PROMPT
For each entry below, write an exact copy and leave out the images.

(Extracted records)
================================

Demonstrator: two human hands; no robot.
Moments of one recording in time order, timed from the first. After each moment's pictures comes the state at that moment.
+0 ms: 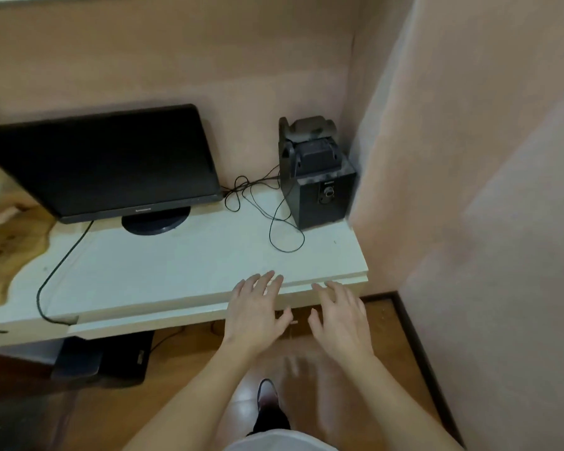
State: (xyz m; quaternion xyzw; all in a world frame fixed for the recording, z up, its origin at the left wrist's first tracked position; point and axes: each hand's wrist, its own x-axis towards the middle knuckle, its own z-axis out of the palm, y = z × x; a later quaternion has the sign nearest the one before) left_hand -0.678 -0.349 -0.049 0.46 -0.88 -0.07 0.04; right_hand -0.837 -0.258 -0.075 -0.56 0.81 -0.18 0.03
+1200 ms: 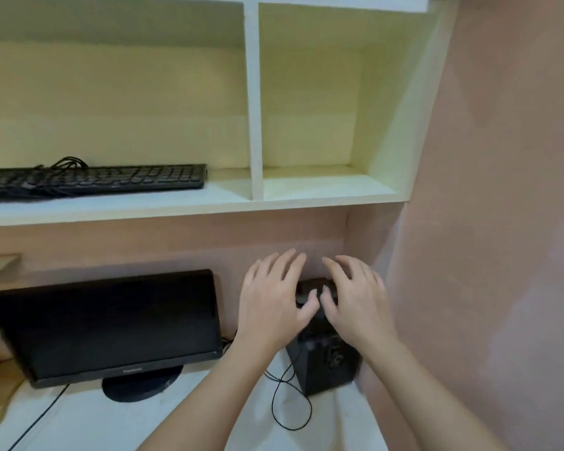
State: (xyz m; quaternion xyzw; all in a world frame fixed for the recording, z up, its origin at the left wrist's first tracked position) left_hand -0.768 -0.524 0.182 0.35 -0.85 0.07 0.38; right_hand -0.918 -0.453 0.179 -0.57 0.74 -0.29 -0.21
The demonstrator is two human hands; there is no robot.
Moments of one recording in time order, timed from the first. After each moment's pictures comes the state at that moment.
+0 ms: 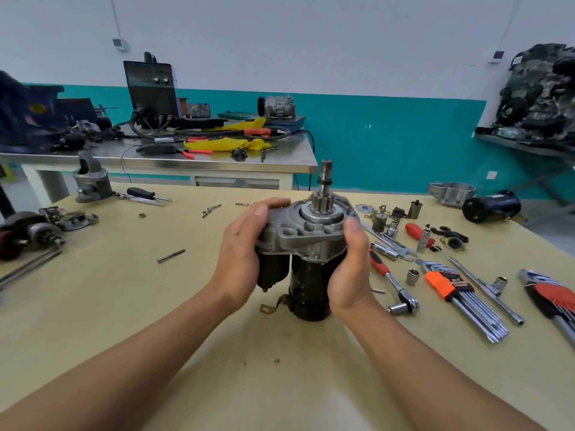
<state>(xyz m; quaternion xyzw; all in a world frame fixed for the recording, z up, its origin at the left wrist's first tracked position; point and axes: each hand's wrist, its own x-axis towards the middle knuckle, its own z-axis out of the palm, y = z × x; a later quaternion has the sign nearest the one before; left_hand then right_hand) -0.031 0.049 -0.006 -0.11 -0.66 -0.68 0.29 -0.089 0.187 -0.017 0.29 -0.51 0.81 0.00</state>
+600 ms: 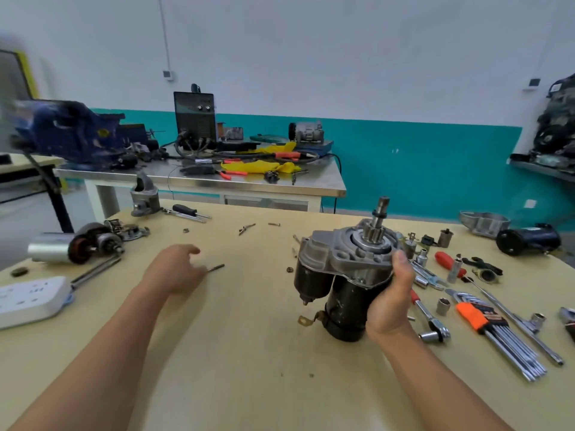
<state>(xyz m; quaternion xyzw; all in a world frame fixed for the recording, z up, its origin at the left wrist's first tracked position) 0.005 -0.129 -0.020 0.34 -0.91 -0.17 0.12 -0.091 0.190 -0.022 0.28 -0.46 0.84 0.03</state>
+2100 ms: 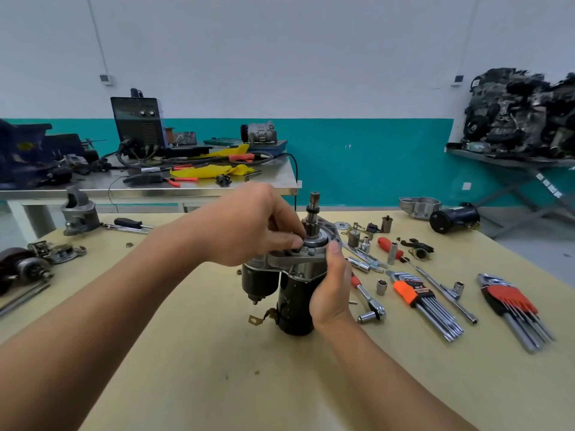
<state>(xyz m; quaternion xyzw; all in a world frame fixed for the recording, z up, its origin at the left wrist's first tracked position) -0.004 0.083 0.126 -0.16 -0.96 -0.22 0.11 -0.089 0.199 -0.024 0.20 -0.52 0.83 0.08</state>
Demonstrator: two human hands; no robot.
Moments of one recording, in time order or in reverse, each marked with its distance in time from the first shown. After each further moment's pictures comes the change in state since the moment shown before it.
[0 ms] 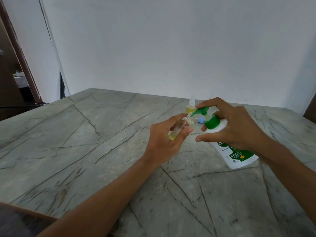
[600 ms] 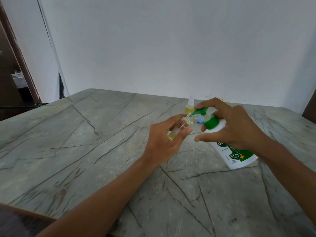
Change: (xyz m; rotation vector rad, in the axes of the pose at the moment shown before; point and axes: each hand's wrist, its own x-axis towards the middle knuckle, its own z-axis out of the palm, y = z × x) left_hand 0.000 0.001 0.000 0.000 0.000 -0.003; right_hand 0.000 0.000 -0.001 0.016 0.000 -0.009
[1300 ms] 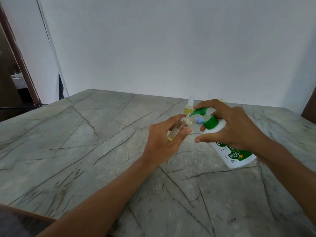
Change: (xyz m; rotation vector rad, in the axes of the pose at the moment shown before) left_hand 0.000 0.000 0.000 0.008 0.002 0.044; right_hand 0.000 0.001 0.000 0.004 -0.015 0.000
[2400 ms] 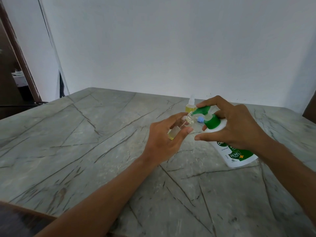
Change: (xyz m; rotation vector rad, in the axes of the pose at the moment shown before) left_hand 0.000 0.000 -0.001 0.034 -0.008 0.005; right_hand -0.001 -0.004 0.000 -0.004 0.046 -0.028
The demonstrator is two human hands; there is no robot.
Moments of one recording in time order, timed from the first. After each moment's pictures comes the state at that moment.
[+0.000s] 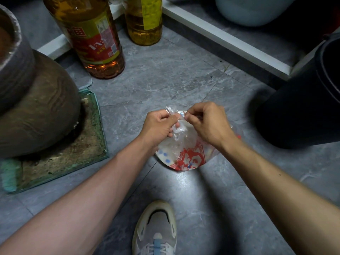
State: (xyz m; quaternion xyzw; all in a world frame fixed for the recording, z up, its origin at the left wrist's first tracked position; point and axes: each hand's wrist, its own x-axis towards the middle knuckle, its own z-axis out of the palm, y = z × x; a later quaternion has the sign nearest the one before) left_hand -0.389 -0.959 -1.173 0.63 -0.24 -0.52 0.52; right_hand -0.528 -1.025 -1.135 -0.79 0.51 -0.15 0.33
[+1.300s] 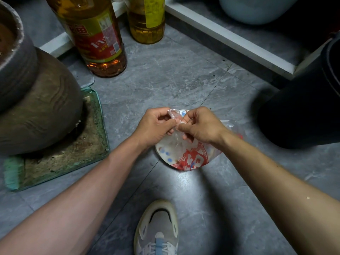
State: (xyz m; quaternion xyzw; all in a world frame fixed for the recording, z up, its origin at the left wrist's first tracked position) left_hand -0.367 -0.950 -1.174 0.61 -0.39 -0.50 0.48; right_hand -0.514 -1.022 -1.139 -0.67 0.50 -0.04 0.54
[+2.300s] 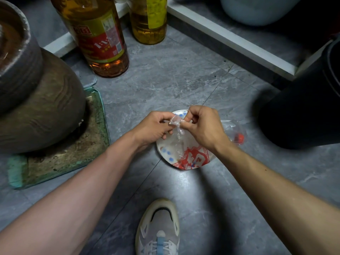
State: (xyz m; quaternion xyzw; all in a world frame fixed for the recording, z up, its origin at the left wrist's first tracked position) left_hand -0.357 -0.950 -1.177 0.60 -0.39 -0.57 0.40; right_hand -0.517 -1.015 -1.158 -0.78 0.47 -0.20 0.37
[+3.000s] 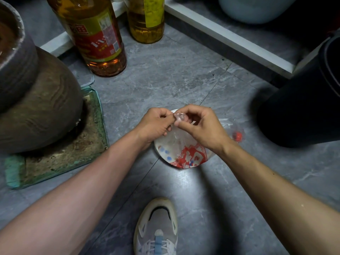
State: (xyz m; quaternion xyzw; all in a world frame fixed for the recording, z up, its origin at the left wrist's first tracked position) left_hand -0.371 -0.958 -1.173 0.67 -0.34 -0.52 0.41; right_hand -0.524 -1.012 -1.156 -0.72 0.38 -0.22 0.54
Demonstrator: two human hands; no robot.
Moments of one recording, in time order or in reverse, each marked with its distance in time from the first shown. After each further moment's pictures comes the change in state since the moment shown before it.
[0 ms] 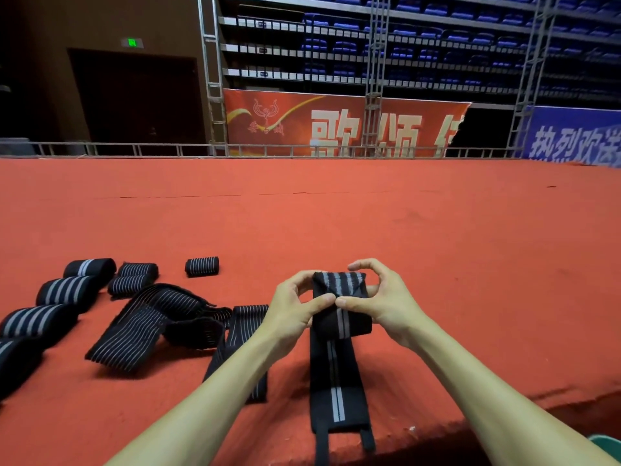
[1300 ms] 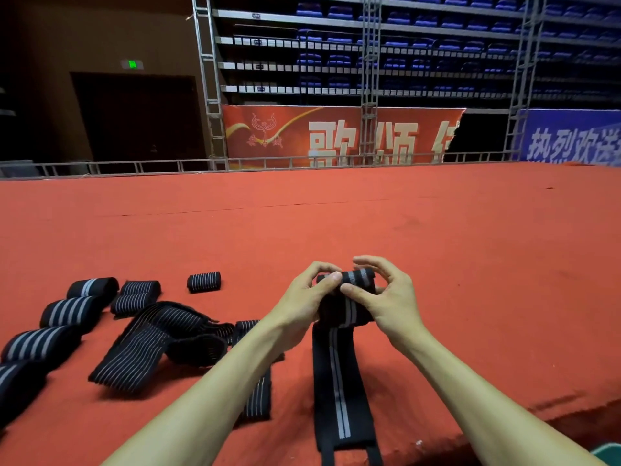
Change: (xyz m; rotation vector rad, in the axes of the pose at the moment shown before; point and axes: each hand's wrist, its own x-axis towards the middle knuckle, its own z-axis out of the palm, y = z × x) left_hand 0.018 0.032 0.012 0.040 -0.152 -0.073; right_hand 0.011 0.004 0.008 0.006 0.275 -0.305
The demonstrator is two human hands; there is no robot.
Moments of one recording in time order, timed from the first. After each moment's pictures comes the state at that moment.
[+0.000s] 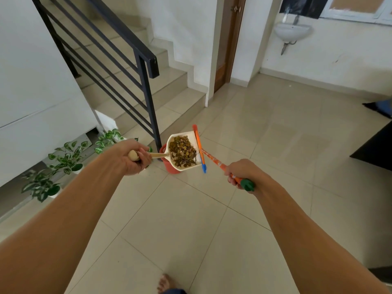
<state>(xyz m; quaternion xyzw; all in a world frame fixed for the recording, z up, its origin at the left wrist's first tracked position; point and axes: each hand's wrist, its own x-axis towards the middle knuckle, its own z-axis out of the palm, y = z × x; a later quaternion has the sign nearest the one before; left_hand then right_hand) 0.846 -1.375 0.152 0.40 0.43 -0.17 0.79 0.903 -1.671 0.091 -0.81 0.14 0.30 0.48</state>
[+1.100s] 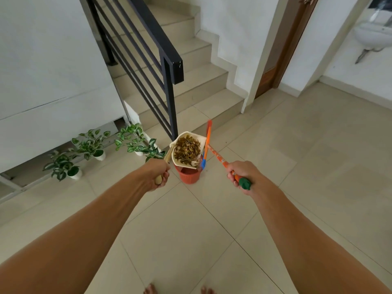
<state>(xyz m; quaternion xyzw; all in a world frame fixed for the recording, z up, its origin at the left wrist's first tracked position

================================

TASK ANSWER
Demonstrator: two human hands; no robot.
Moments of one recording in time order, timed from the first. After each moment's pictures comes the state at that moment.
+0 ms: 
State: (xyz m; quaternion xyzw; all in a world frame fixed for the recording, z up, its origin at the left wrist's first tracked position; point and axes: each hand's wrist, its own x-axis towards the middle knuckle, its own z-axis out of the palm, y = z × x; a later quaternion has the sign nearest the one before) left_hand -0.678 -0.349 -0.049 0.46 -0.88 -0.07 0.04; right_hand -0.837 -0.258 -0.075 -0.56 0.81 -0.18 0.03
+1200 ms: 
State: (xyz m; quaternion xyzw; all in a world frame fixed for the recording, z up, its origin at the left wrist's first tracked position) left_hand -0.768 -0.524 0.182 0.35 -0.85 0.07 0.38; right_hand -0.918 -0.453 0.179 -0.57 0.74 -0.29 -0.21
The demonstrator is two human hands; there is no robot.
Moments of one recording in time order, timed from the first. After each moment's pictures comes the state at that moment.
+0 ms: 
<state>(xyz m; quaternion xyzw; all in a world frame fixed for the recording, z up, its origin at the left wrist's first tracked position; point and axes: each hand's wrist, its own x-axis towards the middle knuckle, its own z-axis out of the palm, y = z × x; a later quaternion has the sign nearest the one before; left_hand then right_hand) -0.031 0.049 -0.006 -0.11 -0.66 -0.68 0.29 -0.089 0.187 -0.017 0.29 -0.51 0.81 0.00</state>
+600 ms: 
<state>(xyz m; quaternion xyzw; all in a world frame fixed for the recording, z up, its origin at the left wrist's first tracked position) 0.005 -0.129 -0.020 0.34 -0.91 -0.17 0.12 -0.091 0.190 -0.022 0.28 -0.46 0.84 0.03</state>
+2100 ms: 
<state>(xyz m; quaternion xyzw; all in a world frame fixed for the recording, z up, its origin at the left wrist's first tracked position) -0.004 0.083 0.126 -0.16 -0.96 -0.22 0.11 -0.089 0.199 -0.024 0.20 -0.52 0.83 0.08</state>
Demonstrator: two human hands; no robot.
Moments of one recording, in time order or in reverse, each marked with its distance in time from the first shown. After each further moment's pictures comes the change in state since the moment shown before it.
[0 ms] 
[600 ms] 
Change: (xyz m; rotation vector rad, in the axes of the pose at the moment shown before; point and axes: each hand's wrist, its own x-axis towards the middle knuckle, its own z-axis out of the palm, y = z × x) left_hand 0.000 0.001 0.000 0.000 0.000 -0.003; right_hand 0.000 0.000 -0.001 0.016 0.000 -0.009
[1300 ms] 
Change: (xyz m; rotation vector rad, in the axes of the pose at the moment shown before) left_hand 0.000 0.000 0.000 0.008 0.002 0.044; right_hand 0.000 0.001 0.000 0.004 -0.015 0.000
[2400 ms] 
Change: (xyz m; rotation vector rad, in the axes of the pose at the moment shown before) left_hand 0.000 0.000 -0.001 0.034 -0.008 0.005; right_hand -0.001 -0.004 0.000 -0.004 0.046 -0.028
The demonstrator is two human hands; there is no robot.
Moments of one recording in time order, timed from the first. After each moment's pictures comes the state at that moment.
[+0.000s] 
State: (xyz m; quaternion xyzw; all in a world frame fixed for the recording, z up, its origin at the left wrist's first tracked position; point and axes: each hand's wrist, its own x-axis towards the middle knuckle, its own z-axis out of the palm, y = z × x; a later quaternion has the sign nearest the one before) left_hand -0.389 -0.959 -1.173 0.63 -0.24 -0.52 0.52; right_hand -0.528 -1.025 -1.135 -0.79 0.51 -0.15 0.33
[+1.300s] 
State: (xyz m; quaternion xyzw; all in a world frame fixed for the recording, z up, its origin at the left wrist's first tracked position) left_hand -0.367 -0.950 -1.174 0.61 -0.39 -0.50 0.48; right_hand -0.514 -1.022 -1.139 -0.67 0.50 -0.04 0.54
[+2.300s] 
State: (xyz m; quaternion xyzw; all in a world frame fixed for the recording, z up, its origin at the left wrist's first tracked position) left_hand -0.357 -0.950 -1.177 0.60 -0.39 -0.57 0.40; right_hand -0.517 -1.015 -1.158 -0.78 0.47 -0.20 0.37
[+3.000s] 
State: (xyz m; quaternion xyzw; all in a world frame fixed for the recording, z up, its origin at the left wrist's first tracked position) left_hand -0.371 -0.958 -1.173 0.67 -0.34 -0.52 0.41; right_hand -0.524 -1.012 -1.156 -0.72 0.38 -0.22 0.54
Demonstrator: two human hands; no robot.
Moments of one recording, in time order or in reverse, each marked with its distance in time from the first shown. After each further moment's pictures comes the change in state since the moment shown before it.
[0 ms] 
[1300 ms] 
Change: (xyz m; rotation vector rad, in the axes of the pose at the moment shown before; point and axes: each hand's wrist, its own x-axis towards the middle knuckle, its own z-axis out of the palm, y = z × x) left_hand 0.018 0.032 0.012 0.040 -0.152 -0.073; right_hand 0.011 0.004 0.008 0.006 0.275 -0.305
The demonstrator is two human hands; there is no robot.
Moments of one recording in time order, timed from the first. After each moment's pictures comes the state at that moment.
[+0.000s] 
<state>(xyz m; quaternion xyzw; all in a world frame fixed for the recording, z up, its origin at the left wrist's first tracked position; point and axes: each hand's wrist, its own x-axis towards the middle knuckle, its own z-axis out of the palm, y = z × x; a later quaternion has the sign nearest the one before; left_hand then right_hand) 0.846 -1.375 0.152 0.40 0.43 -0.17 0.79 0.903 -1.671 0.091 -0.81 0.14 0.30 0.48</state>
[+1.100s] 
<state>(xyz m; quaternion xyzw; all in a world frame fixed for the recording, z up, its origin at the left wrist's first tracked position

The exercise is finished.